Friday, August 2, 2013

I Will Not Give Up

So last night I had a realization/determination/thought that totally rocked me. I was lamenting to my husband that the scale isn't moving quickly enough for my taste (yes, I weigh myself everyday - and yes, I know I should stop). I was getting really frustrated and feeling like maybe Weight Watchers isn't going to work for me (did I mention I started WW again early last week? More on this later!), when I had this thought, "Well, I'm not going to give up, so it has to work. I am going to lose this weight, and if I keep eating healthy, watching my portions, and exercising regularly then it is inevitable that I will reach a healthy weight." Now, maybe that doesn't sound dramatic to you, but it was kind of an 'ah-ha' moment for me. I realized, no matter what, no matter how difficult or long this journey ends up being, I will get to the finish line. I will reach a healthy weight and be happy and comfortable in my own skin. There is no failure - this is going to happen.

While I have lost weight in the past, I don't think I have ever felt this sure about the process.
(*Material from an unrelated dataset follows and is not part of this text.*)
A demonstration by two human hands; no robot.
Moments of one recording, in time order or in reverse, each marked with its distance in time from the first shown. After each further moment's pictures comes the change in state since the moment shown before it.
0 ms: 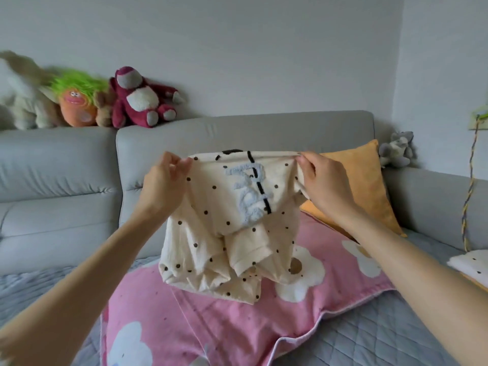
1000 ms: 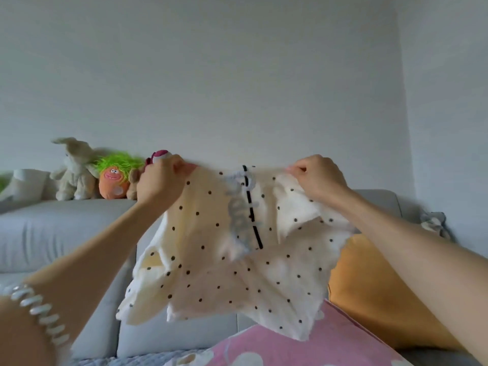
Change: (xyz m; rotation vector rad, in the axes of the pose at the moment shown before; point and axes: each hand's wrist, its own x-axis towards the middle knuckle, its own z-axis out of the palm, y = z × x) left_hand 0.145 0.043 -0.056 0.461 0.200 0.235; right_hand 0.164 -0.061 -0.004 -0.071 -0.133 -0.055
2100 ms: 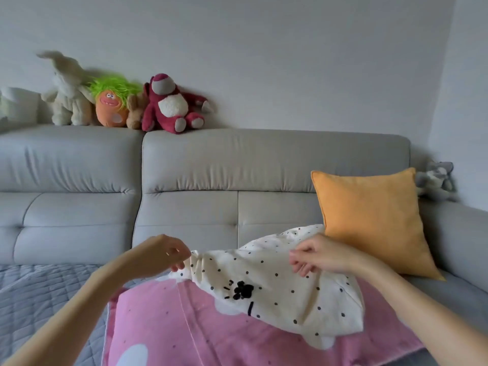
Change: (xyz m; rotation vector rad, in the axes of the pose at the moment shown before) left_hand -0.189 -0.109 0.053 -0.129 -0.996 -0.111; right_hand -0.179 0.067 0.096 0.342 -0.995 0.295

I feel so strong mentally right now, like there is no way I am not going to reach my goals. Failure is not an option. I am ready this time. Even if it takes me 2 years, I will get there. When I lost 60lbs a year and a half ago (I have now gained almost 40 of those back), I never felt confident or secure in the process. I kept telling my husband, "This feels too easy. I don't know what changed or why I am doing so well with my eating. And if I don't know what changed, how will I make sure it doesn't change back?" This time though, I feel so conscious and in control. I know exactly what is changing, because I am changing it. It doesn't feel 'easy,' but it feels worth it.